Task statement: From the material below, tally every line containing "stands"; reply with the total only.

Records to process:
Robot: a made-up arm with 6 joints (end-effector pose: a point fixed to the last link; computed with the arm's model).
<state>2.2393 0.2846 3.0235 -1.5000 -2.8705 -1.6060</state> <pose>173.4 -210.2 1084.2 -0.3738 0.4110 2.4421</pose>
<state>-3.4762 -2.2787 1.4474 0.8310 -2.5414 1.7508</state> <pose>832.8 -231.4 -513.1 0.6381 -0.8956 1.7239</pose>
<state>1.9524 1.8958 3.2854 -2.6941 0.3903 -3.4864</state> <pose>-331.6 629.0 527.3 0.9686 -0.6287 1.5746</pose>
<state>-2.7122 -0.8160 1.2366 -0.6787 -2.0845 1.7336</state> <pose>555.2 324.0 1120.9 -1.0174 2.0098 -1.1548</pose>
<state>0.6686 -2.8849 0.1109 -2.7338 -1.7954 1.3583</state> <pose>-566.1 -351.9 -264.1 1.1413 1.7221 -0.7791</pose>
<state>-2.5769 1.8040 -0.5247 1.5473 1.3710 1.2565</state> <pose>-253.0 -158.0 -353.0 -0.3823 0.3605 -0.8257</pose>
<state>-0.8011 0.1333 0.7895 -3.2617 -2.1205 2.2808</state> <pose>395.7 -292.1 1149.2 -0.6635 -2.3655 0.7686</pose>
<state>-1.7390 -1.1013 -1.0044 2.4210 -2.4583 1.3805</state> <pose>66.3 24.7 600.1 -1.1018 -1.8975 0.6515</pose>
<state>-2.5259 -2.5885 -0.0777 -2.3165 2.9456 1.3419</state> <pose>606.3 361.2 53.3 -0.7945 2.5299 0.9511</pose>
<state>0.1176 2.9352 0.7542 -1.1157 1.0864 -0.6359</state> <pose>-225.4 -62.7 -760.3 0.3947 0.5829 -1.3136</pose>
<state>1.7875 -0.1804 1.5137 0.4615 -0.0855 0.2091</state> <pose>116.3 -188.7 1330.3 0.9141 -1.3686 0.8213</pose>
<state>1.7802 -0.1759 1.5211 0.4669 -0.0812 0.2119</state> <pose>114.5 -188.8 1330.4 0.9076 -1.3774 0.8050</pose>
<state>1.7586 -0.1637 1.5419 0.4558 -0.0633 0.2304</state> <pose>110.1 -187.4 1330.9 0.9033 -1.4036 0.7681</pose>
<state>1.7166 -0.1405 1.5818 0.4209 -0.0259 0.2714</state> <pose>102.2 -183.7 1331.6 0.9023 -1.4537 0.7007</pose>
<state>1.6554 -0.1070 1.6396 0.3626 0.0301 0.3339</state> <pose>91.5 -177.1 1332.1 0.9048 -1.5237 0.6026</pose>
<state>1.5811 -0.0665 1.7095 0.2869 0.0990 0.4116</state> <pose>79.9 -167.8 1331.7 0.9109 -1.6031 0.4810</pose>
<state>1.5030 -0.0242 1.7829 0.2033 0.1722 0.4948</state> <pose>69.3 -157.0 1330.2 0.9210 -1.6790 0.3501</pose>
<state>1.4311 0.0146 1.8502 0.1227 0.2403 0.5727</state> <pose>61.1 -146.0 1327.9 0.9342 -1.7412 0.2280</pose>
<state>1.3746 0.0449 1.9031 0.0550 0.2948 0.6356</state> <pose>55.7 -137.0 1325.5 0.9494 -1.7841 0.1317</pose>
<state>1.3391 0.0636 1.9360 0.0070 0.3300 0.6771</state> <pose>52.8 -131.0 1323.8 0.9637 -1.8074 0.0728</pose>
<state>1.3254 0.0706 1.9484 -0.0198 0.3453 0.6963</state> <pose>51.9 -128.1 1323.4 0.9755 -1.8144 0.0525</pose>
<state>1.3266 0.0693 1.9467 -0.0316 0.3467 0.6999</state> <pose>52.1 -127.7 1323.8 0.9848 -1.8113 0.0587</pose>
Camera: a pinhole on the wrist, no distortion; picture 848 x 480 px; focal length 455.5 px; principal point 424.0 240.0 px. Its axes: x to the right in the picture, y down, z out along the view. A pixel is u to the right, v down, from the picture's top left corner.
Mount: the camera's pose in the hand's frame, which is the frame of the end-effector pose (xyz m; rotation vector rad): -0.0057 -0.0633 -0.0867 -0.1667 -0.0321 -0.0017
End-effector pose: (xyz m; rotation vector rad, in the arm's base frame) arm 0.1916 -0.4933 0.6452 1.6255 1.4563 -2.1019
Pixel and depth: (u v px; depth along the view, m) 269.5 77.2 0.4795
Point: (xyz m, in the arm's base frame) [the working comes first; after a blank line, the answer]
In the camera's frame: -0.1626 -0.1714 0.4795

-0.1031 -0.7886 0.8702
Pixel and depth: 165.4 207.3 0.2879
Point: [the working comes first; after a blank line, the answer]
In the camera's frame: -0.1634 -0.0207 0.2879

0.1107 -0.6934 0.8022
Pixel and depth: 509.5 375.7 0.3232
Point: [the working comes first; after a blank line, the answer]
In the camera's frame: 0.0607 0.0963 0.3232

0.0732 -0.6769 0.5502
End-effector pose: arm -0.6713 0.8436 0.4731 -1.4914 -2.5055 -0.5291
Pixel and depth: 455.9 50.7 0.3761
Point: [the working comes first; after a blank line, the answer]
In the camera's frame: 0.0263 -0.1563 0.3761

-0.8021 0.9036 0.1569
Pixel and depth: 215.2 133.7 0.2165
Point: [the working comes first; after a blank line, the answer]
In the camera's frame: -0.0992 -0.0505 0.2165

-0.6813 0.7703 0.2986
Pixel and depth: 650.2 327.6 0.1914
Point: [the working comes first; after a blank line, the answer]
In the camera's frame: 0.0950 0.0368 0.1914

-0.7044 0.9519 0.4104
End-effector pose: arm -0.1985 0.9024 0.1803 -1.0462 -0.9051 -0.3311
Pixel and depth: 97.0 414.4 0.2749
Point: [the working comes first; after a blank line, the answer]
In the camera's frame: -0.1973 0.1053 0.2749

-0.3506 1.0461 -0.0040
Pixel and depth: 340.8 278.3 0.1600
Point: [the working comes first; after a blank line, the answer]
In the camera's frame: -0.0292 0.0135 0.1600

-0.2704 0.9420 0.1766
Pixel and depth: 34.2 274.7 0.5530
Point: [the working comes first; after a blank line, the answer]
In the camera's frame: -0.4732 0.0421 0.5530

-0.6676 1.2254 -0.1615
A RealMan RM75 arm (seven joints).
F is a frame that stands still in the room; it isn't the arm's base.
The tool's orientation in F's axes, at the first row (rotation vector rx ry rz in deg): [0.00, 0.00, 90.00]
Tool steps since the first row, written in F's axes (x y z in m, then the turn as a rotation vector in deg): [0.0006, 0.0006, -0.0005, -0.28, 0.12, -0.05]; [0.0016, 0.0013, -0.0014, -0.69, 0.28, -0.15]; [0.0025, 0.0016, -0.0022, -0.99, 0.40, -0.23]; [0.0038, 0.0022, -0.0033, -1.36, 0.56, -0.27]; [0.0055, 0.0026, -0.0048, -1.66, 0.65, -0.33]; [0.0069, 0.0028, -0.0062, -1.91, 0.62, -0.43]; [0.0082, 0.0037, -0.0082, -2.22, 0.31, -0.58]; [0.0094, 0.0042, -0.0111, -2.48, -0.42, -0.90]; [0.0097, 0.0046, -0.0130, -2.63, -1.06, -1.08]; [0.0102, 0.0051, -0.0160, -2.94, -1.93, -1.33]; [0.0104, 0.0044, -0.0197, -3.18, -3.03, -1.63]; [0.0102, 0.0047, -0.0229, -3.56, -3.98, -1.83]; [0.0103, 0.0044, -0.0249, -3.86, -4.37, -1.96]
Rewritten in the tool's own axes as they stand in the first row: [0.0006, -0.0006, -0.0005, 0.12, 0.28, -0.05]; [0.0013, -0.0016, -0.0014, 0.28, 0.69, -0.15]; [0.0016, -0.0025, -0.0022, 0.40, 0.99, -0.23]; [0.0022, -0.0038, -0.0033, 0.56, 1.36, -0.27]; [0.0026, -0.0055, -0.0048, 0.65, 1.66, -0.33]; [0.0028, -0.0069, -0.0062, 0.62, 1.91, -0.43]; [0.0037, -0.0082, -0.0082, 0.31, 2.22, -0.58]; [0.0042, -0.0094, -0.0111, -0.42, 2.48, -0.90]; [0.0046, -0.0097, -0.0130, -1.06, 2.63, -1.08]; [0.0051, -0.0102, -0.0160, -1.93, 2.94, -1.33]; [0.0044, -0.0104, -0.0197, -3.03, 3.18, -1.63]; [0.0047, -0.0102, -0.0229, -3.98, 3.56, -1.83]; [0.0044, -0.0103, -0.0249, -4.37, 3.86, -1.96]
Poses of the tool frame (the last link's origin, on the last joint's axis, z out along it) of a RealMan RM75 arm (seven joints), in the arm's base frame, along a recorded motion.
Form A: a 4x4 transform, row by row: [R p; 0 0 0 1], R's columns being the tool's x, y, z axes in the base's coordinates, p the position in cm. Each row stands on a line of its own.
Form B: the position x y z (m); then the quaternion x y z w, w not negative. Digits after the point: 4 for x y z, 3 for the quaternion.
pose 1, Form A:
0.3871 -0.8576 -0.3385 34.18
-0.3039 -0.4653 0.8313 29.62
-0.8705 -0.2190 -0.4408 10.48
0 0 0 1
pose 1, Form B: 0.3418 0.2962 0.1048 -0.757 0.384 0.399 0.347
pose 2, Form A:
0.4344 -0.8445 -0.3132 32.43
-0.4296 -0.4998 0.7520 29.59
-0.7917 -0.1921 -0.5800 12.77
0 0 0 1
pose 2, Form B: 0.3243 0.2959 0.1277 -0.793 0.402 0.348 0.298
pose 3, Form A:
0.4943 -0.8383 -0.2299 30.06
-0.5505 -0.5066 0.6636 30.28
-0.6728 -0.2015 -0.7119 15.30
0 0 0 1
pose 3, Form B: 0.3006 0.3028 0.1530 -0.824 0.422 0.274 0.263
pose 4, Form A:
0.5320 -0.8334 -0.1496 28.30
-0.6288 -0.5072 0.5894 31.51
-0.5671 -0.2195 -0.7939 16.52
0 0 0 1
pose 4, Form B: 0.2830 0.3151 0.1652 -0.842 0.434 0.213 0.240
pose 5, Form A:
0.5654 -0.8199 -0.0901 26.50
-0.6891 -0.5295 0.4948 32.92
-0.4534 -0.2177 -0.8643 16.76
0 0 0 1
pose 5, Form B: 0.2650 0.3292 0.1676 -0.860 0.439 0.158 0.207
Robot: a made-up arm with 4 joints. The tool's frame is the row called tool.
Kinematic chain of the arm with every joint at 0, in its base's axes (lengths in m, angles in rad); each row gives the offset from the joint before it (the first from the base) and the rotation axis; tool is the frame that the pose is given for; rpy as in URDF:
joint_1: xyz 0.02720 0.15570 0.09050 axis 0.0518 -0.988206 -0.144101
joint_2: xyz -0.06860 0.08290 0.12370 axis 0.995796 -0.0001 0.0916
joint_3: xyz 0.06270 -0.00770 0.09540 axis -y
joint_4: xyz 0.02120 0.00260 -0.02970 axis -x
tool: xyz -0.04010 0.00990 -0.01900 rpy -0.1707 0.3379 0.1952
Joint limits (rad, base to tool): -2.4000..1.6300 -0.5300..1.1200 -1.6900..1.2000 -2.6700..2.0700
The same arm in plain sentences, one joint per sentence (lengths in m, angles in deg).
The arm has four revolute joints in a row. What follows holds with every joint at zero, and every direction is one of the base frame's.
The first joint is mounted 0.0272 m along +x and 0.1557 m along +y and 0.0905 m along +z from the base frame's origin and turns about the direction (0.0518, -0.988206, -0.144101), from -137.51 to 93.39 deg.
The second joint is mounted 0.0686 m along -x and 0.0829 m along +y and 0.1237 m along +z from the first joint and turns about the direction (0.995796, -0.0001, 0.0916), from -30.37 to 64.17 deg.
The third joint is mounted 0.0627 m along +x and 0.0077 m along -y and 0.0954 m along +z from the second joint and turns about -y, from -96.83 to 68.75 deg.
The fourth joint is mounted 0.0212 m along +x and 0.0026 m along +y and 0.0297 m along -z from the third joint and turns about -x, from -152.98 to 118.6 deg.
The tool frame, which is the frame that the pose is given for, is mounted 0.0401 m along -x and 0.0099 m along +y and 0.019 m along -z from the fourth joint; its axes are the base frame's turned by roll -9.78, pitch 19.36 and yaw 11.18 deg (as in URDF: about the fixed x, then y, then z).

Output: 2